# WHAT THE TASK REQUIRES
Reproduce the records that follow exactly; any picture among them stays out.

# MATERIAL TO PROCESS

::::::

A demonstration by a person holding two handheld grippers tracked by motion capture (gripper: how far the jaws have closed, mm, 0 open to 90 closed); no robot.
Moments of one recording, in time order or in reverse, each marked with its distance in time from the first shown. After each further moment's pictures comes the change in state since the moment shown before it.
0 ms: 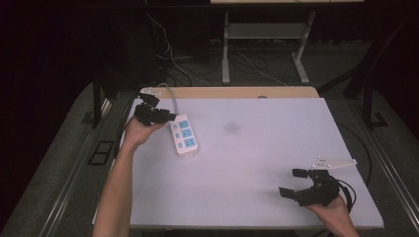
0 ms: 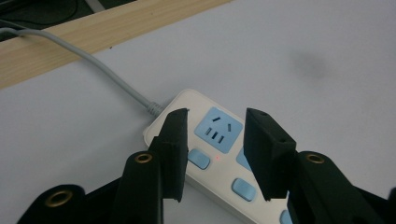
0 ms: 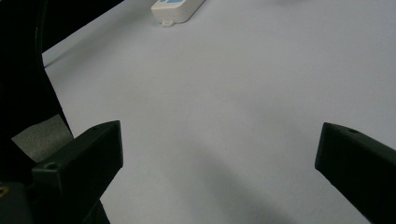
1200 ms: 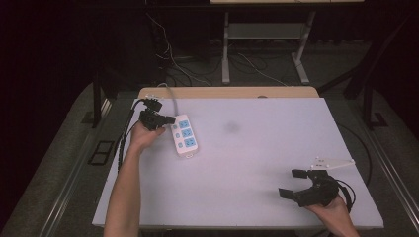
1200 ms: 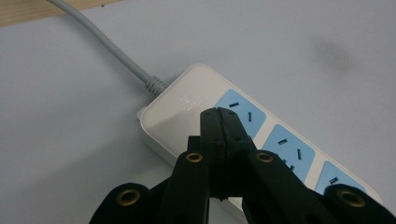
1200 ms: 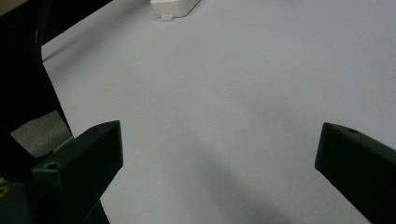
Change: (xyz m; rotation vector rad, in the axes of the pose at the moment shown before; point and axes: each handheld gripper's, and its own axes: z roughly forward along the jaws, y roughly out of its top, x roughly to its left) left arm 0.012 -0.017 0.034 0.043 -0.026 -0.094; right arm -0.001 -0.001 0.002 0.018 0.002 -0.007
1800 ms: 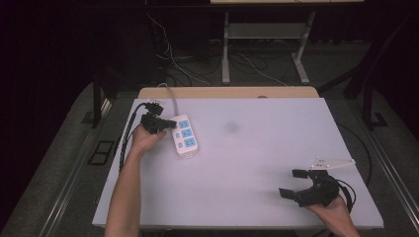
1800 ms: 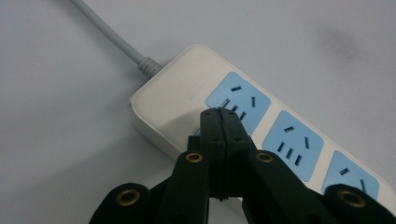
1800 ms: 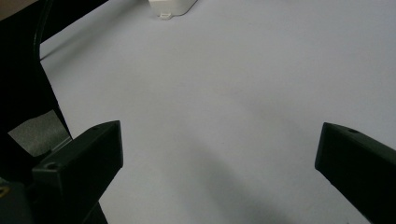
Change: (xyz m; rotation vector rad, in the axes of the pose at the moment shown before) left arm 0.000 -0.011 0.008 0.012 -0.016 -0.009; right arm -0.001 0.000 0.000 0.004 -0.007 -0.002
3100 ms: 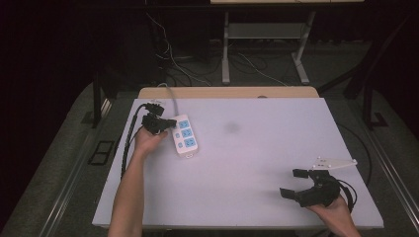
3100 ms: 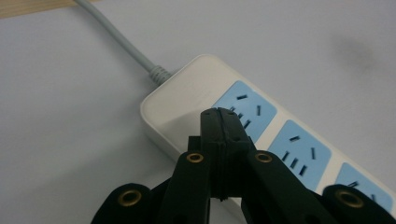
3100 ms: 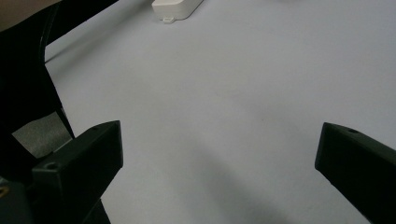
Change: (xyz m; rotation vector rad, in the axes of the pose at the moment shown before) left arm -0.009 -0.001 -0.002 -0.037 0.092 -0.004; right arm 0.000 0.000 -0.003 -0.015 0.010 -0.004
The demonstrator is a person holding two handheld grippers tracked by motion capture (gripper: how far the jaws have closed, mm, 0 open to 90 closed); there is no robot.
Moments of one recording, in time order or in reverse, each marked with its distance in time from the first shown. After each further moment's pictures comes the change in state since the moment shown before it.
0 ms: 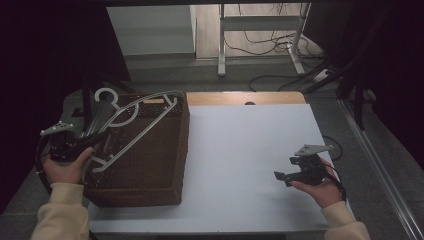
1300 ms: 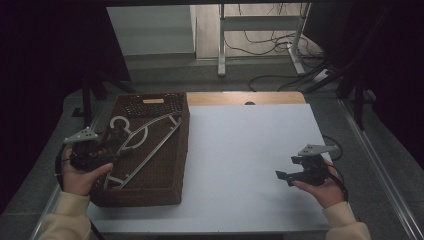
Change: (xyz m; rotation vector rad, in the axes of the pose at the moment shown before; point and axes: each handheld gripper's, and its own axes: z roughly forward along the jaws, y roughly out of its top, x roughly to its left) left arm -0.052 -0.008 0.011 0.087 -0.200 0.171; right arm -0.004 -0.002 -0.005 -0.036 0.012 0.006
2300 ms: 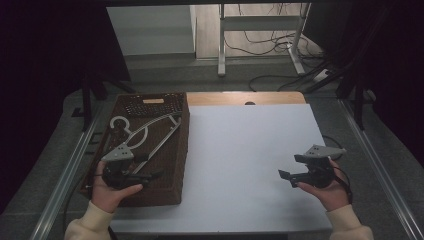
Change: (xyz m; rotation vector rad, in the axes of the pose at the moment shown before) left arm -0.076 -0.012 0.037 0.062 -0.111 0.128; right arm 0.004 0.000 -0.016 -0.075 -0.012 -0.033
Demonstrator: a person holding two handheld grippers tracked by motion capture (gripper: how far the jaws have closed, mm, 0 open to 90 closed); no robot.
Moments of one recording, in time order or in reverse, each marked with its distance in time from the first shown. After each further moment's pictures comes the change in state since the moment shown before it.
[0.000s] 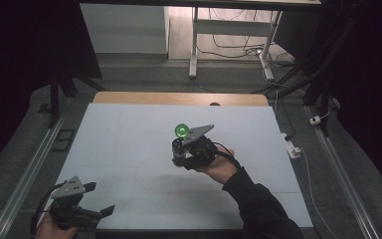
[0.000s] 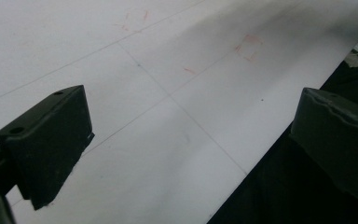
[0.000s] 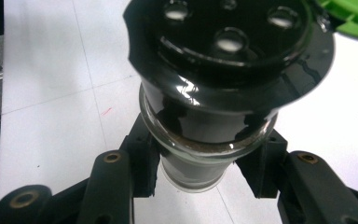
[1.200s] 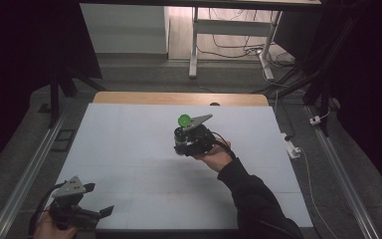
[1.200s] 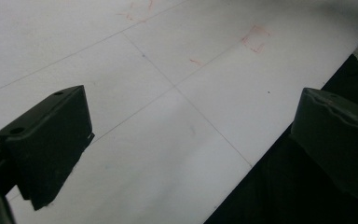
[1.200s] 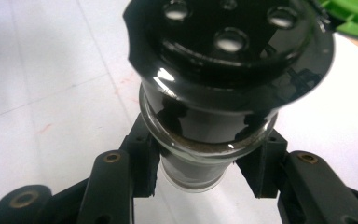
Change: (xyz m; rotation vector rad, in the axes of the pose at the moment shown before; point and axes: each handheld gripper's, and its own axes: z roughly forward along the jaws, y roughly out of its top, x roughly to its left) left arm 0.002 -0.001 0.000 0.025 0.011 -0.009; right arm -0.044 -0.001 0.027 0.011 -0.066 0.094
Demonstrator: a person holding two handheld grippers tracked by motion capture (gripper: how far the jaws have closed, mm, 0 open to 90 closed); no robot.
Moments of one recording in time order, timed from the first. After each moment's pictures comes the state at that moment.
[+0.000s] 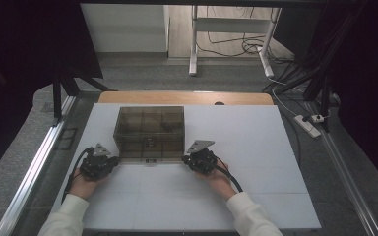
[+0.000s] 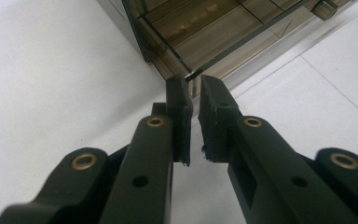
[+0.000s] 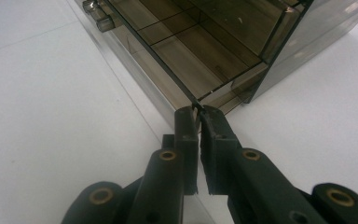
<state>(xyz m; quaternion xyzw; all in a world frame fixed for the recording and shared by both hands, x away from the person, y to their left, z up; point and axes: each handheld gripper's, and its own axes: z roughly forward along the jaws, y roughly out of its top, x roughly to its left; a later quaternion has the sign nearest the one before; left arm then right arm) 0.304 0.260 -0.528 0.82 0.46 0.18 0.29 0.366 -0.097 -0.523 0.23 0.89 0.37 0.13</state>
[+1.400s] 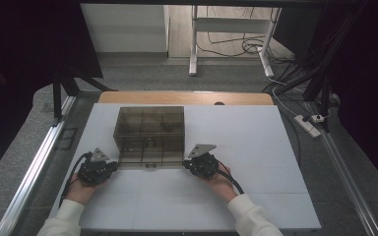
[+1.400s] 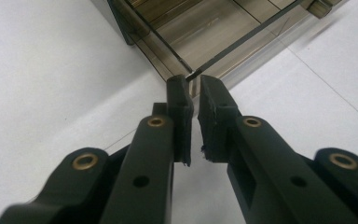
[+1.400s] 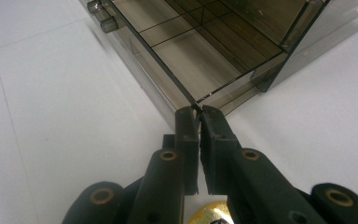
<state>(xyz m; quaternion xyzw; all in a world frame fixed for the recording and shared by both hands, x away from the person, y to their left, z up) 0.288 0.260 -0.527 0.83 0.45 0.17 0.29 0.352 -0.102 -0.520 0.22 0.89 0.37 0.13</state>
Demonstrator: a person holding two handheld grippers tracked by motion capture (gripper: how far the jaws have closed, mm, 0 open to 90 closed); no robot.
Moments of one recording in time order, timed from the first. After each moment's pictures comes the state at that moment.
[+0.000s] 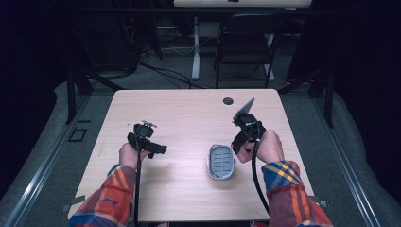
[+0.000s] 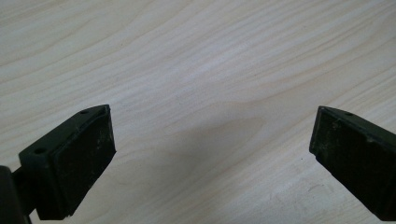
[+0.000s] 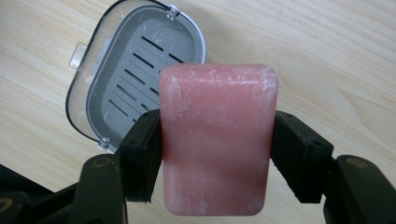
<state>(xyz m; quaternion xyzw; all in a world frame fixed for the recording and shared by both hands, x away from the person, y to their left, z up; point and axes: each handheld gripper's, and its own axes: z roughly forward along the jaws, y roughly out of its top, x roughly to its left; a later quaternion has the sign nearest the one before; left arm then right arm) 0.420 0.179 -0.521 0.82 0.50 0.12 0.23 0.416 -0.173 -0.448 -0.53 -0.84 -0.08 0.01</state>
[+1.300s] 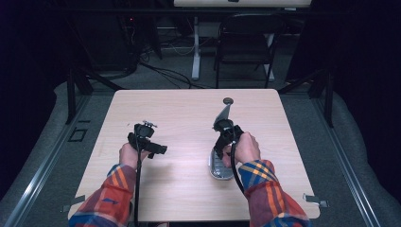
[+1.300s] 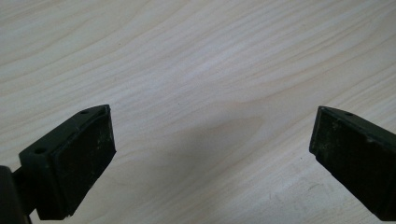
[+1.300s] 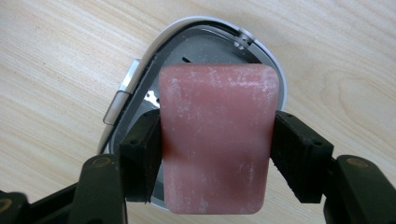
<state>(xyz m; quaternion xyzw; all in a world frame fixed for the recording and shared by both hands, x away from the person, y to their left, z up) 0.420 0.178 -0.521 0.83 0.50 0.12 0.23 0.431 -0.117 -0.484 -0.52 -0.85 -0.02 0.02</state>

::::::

# YOUR SOLUTION
A demonstration by a person holding two handheld grippers tracked by motion capture (gripper: how far the jaws have closed, mm, 0 open to 90 closed); no robot.
Moments of one recording, in time order or in reverse, each marked with its distance in time from the first shown. After each further moment's pictures comes the change in state since the moment shown before it.
0 ms: 
0 ms: 
0 ms: 
1200 ms: 
1200 ms: 
1200 ms: 
Change: (xyz m; rotation vector rad, in the axes of the pose at the moment shown before; point and axes: each handheld gripper's, and its own axes: z roughly forward along the jaws, y roughly out of its top, x roughly to its left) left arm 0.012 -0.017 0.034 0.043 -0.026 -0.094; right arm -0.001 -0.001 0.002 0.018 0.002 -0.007
1800 ms: 
1800 ms: 
1800 ms: 
Change: (xyz m; rotation vector rad, in the axes of the pose at the moment shown before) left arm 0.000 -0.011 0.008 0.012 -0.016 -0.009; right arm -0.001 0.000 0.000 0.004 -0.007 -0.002
3100 ms: 
3100 ms: 
3100 ms: 
Change: (xyz m; rotation vector rad, in the axes of the pose at the moment shown before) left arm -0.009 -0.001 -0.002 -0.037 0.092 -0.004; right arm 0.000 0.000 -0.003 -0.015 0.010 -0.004
The demonstrator is a person holding two handheld grippers tracked by motion capture (gripper: how far the jaws have closed, mm, 0 open to 90 closed); there is no robot.
Moments of one recording, in time order or in reverse, each marked with its distance in time from the first shown. After each further moment's pictures comes the change in state since the moment shown before it.
0 ms: 
1300 ms: 
Change: (xyz m; rotation vector rad, in the axes of the pose at the moment shown before; point and axes: each handheld gripper's, and its own axes: z roughly forward along the jaws, y roughly out of its top, x roughly to its left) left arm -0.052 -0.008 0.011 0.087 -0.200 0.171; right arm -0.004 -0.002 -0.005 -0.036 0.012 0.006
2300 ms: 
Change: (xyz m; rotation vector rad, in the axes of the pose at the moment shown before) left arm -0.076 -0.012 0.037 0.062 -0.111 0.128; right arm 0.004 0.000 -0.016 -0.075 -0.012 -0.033
Demonstrator: a person holding two handheld grippers tracked by motion capture (gripper: how far the jaws have closed, mm, 0 open to 90 closed); no robot.
Moments of one recording, in time order or in reverse, each marked with its distance in time from the first shown. After each further moment's pictures comes the change in state since the moment shown before it.
[0.000s] 
[0.000s] 
[0.000s] 
[1.200s] 
[1.200s] 
[1.200s] 
Change: (xyz m; rotation vector rad, in the axes of the pose at the moment shown before; point and axes: each handheld gripper's, and its own axes: z roughly forward along the jaws, y roughly out of its top, x roughly to its left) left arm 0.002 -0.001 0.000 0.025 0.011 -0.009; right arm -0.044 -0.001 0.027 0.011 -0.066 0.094
Demonstrator: a person holding two handheld grippers tracked by motion capture (gripper: how far the jaws have closed, mm, 0 open to 90 closed); no robot.
Moments of one recording in time order, timed from the first. After each moment's pictures comes the state at that moment.
[+0.000s] 
[+0.000s] 
[+0.000s] 
<state>(xyz m; quaternion xyzw; all in a world frame fixed for the recording and shared by both hands, x away from the person, y to their left, z up; point and axes: each handheld gripper's, and its own axes: z roughly forward along the jaws, y roughly out of its top, x roughly to its left; a later quaternion has the sign nearest the one before; left arm then right arm) 0.304 0.260 -0.528 0.82 0.46 0.18 0.29 0.366 -0.097 -0.523 0.23 0.89 0.37 0.13</state>
[+1.400s] 
[+1.400s] 
[+1.400s] 
<state>(xyz m; quaternion xyzw; all in a world frame fixed for the recording and shared by both hands, x away from the person, y to their left, z up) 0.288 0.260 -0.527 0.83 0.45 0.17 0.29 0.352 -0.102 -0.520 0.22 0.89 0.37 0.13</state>
Demonstrator: a person holding two handheld grippers tracked by motion capture (gripper: how far the jaws have closed, mm, 0 open to 90 closed); no robot.
Moments of one recording in time order, timed from the first. After each moment's pictures comes the state at that moment.
[+0.000s] 
[+0.000s] 
[+0.000s] 
<state>(xyz m; quaternion xyzw; all in a world frame fixed for the recording and shared by both hands, x away from the person, y to their left, z up; point and axes: each handheld gripper's, and its own axes: z roughly forward along the jaws, y roughly out of its top, x roughly to its left; a later quaternion has the sign nearest the one before; left arm then right arm) 0.420 0.179 -0.521 0.82 0.50 0.12 0.23 0.416 -0.173 -0.448 -0.53 -0.84 -0.08 0.01</state>
[+1.300s] 
[+1.300s] 
[+1.300s] 
<state>(xyz m; quaternion xyzw; all in a world frame fixed for the recording and shared by both hands, x away from the person, y to their left, z up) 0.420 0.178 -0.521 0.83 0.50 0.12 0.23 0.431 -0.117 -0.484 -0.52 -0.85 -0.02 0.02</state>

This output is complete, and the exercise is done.